* _TASK DETAILS_: Your answer is every line of the material below in which the string "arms" occurs.

* _SUPPLIED DATA_:
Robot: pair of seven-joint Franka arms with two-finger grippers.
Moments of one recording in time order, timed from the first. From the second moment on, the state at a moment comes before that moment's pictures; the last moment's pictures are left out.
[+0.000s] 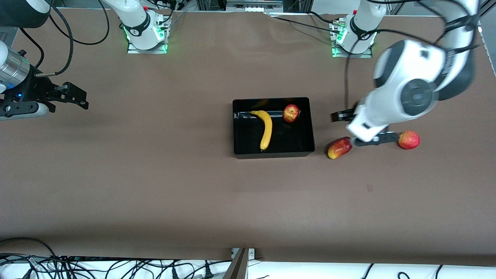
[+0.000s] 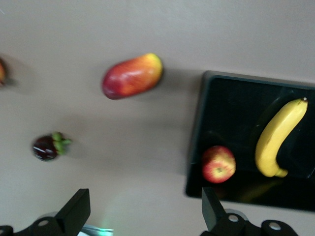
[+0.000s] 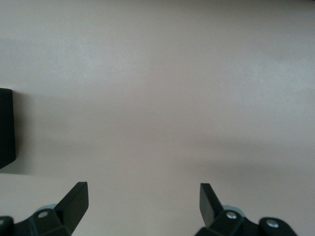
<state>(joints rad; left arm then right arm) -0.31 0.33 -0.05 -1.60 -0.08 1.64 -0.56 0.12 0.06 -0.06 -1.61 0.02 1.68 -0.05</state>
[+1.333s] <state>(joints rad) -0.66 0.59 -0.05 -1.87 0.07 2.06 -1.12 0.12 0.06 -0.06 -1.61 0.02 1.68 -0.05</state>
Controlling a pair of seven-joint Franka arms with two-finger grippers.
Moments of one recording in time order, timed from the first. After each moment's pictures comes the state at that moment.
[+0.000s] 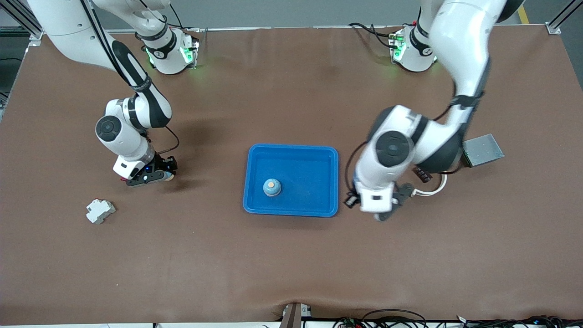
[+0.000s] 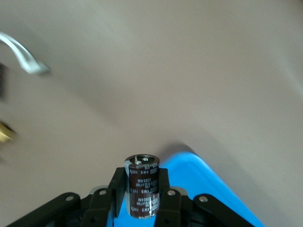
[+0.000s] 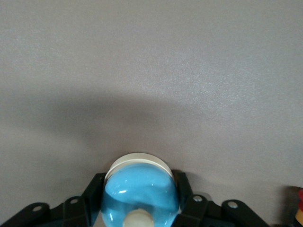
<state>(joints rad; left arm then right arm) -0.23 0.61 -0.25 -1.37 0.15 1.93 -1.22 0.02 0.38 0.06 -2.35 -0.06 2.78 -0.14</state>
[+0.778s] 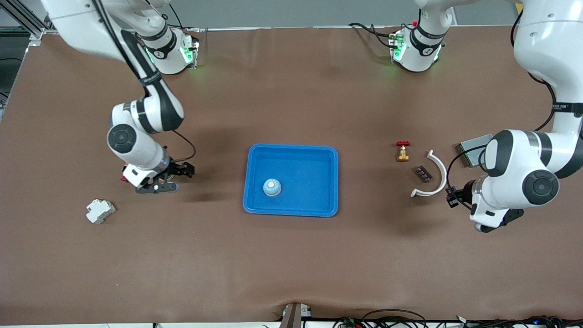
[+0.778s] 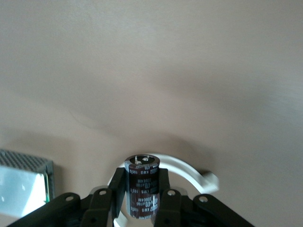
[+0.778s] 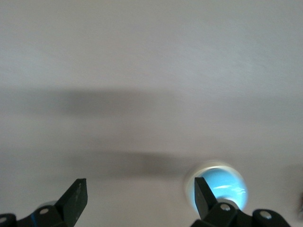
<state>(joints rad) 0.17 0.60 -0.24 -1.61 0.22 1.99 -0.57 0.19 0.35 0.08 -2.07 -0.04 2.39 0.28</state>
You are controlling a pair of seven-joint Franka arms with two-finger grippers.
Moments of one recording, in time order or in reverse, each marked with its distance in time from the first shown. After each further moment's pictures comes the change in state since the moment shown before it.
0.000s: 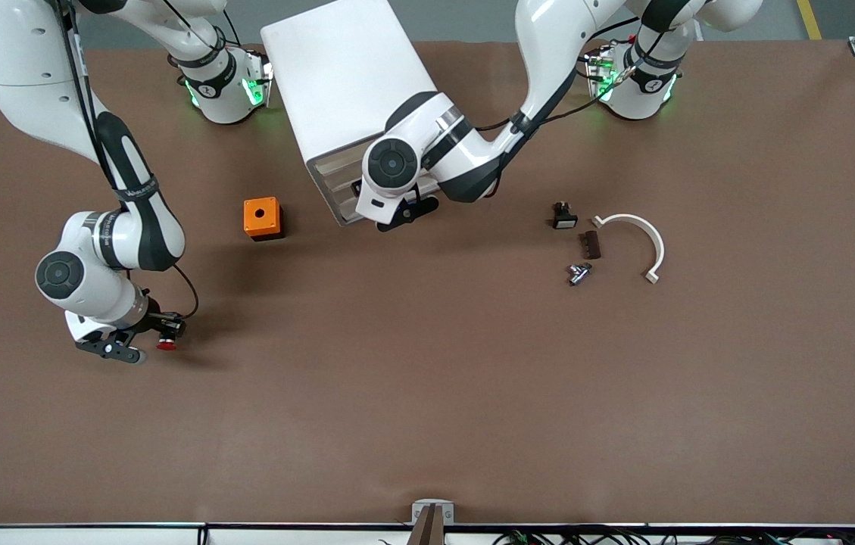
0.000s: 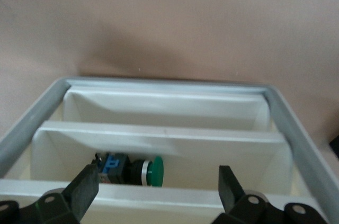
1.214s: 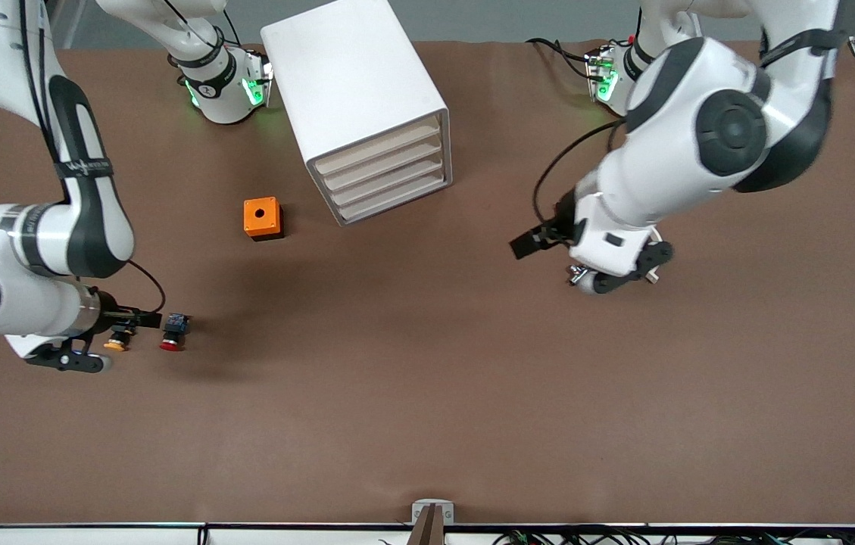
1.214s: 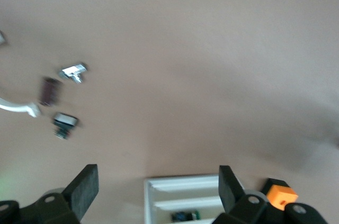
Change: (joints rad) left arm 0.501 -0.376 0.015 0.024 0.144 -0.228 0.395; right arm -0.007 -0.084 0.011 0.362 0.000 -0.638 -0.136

* _RESPONSE AREA_:
Robot: pair of seven-joint Franka arms with two-finger grippers.
Controlling a pair of seven-joint Franka arms with two-finger grippers.
You are controlling a pair of seven-joint Franka arms with two-finger grippers.

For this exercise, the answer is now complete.